Selling a Spa: When Employee Retention Threatens the Deal

Introduction

The founders and owners of AL MedSpa built a thriving business just outside of a major Texas city, offering a range of popular services that attracted a loyal customer base. Their success caught the eye of a potential buyer. Like many in their industry, the founders and owners had yet to consider selling a spa – they were too busy growing it.  

However, their curiosity was piqued when the potential buyer introduced some exit options. The buyer explained how crucial it was to start planning well in advance for any transition, highlighting the benefits of a smooth and profitable exit. This new perspective opened their eyes to possibilities they hadn’t previously considered.

Challenge

After hearing about options for MedSpa owners, the founders and owners of AL MedSpa declined the first offer and opted to sell independently. But just a few months in, they found it challenging to negotiate a deal or find a new buyer and paused the search.  

After diving back into growing the business, and with a deep appreciation for their employees, they decided to look for an advisor to lead their sale.

Practice Transitions Group (PTG) met with the founders and owners of AL MedSpa over lunch after an industry referral connected them.  During lunch, the founders and owners realized PTG was more than familiar with the process of selling a spa.  The owners also recognized that PTG shared their values. The founders and owners saw PTG as a different path and realized the importance of representation in their situation, wondering why they hadn’t sought it earlier. PTG’s approach resonated with them as it offered a way to protect what they built, preserve their culture, and solidify their legacy.

Our Approach

PTG process always begins with an in-depth analysis. Though AL Medspa was well-established and enjoyed significant revenue, its complex financial structures made that hard to showcase. 

In addition, AL MedSpa comprised multiple locations in addition to a school and training center and the owners wanted to sell to one buyer.  PTG began underwriting the locations and reaching out to their already-established buyer connections.  

Roadblocks

Because of PTG’s established relationships and savvy marketing, buyers responded quickly to the opportunity. However, most perceived a key risk during the due diligence phase:  getting the high-performing injectors to stay. 
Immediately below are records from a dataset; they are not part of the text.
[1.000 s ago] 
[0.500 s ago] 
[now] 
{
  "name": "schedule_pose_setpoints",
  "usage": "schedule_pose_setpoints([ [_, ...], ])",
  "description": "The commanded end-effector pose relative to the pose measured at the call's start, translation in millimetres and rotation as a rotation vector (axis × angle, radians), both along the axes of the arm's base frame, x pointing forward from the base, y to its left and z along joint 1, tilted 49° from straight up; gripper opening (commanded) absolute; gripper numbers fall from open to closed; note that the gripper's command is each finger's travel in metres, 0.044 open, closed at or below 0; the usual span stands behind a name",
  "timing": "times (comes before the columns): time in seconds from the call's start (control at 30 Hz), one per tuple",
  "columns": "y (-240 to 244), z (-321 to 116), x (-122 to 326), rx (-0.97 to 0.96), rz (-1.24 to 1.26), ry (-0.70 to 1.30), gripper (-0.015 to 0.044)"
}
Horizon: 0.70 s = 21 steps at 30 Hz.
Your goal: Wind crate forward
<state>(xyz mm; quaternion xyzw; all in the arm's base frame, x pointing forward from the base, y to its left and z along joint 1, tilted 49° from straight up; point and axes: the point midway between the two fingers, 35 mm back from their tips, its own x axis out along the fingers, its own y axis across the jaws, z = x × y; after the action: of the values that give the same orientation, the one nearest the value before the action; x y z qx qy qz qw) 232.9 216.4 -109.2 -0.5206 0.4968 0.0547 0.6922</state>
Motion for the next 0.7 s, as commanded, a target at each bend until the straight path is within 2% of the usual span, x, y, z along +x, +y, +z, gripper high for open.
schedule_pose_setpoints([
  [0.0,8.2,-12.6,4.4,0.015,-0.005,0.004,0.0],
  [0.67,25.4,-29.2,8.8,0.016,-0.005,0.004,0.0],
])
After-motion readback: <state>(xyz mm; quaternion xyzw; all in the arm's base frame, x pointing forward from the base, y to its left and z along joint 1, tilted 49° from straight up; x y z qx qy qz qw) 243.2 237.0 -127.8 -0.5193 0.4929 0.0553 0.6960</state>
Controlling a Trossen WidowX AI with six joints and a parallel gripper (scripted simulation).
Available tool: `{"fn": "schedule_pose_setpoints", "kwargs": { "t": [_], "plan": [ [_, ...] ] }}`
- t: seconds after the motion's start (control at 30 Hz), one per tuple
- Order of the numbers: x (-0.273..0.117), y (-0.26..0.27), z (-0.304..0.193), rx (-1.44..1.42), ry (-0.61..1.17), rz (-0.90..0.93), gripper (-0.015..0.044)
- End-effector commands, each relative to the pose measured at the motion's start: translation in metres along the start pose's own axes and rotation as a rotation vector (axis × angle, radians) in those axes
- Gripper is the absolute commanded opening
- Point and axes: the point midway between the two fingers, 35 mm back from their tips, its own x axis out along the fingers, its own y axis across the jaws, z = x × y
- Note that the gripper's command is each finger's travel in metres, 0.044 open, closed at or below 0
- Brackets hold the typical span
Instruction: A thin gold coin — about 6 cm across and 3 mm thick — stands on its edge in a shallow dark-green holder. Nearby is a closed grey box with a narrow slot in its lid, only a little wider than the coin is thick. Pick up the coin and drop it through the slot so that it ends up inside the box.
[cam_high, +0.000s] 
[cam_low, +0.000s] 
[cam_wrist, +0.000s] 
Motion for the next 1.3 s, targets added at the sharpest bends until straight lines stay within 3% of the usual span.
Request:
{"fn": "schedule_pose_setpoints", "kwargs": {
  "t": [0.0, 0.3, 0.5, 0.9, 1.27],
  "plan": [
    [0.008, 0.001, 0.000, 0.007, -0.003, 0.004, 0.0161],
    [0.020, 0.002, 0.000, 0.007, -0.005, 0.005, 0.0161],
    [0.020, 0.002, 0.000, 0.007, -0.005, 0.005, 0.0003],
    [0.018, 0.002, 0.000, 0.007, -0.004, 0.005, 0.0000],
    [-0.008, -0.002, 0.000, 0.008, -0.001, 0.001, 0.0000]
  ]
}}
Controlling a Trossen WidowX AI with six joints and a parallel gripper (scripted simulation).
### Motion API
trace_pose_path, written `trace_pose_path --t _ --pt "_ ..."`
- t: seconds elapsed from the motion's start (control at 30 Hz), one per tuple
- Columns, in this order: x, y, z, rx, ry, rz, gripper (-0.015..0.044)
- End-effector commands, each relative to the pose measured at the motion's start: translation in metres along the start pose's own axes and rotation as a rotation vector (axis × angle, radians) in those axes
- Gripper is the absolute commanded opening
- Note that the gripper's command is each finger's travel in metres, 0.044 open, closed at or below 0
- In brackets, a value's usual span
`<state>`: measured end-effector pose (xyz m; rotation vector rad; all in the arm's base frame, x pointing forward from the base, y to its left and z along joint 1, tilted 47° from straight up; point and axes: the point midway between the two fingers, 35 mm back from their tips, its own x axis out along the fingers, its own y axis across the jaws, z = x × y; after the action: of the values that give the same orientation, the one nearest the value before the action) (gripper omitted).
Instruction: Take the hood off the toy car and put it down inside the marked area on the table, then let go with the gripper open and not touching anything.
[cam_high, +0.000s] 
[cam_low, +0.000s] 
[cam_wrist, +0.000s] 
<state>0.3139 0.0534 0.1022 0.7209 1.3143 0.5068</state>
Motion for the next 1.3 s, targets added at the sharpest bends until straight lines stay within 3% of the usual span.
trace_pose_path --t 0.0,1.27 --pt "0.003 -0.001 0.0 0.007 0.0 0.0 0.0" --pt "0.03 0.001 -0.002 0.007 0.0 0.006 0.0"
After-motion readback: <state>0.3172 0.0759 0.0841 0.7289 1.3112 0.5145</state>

More specifically, securing the commitment of the highest producer was critical to the deal. The employee’s initial refusal to sign threatened the deal, prompting the buyer to demand a potential seven-figure earnout.

Solution

Understanding the financial impact of the key employee’s contribution was important. PTG wondered – is this as big of a deal as the buyer says?  They went back to the drawing board to make sure her contribution was being accurately communicated.  PTG’s team conducted a thorough analysis of her revenue generation, gross margins, compensation, and additional support staff costs. 

As they dug deeper, they discovered that the key employee was compensated at a higher rate than other providers and required additional support staff for her procedures. PTG then analyzed the gross margin of her procedures and found that, although she generated significant revenue, her contribution to profit was smaller. This led PTG to question her status as a key producer.

Acknowledging the risk of her not signing, PTG put the issue into context and negotiated the earnout down significantly. 

PTG applied their analysis to minimize risk for their client and maintain a great relationship with the buyer. They proved that the overhead costs associated with the high-performing injector resulted in less margin loss than expected. Additionally, the two owners were able to recruit another injector immediately, showcasing their 20-year history of overcoming obstacles and commitment to success.

Results

The final sale price surpassed initial expectations, reflecting PTG’s value in distilling complex MedSpa financials. Plus, PTG’s negotiation resulted in minimized earnout terms.

The sale ultimately showcased PTG’s dedication, analytical rigor, and negotiation skills.

The founders and owners can now see a pathway for not only their current employees but also for the MedSpa they’ve built over the last 20 years. 

PTG advisors know selling a spa is hard work and guidance from an advisor is almost always necessary. Navigating the negotiation process involved handling multiple locations and legal considerations, including the sale of a school. Despite regulatory hurdles and employee challenges, PTG secured a deal in alignment with AL Medspa founders’ and owners’ goals.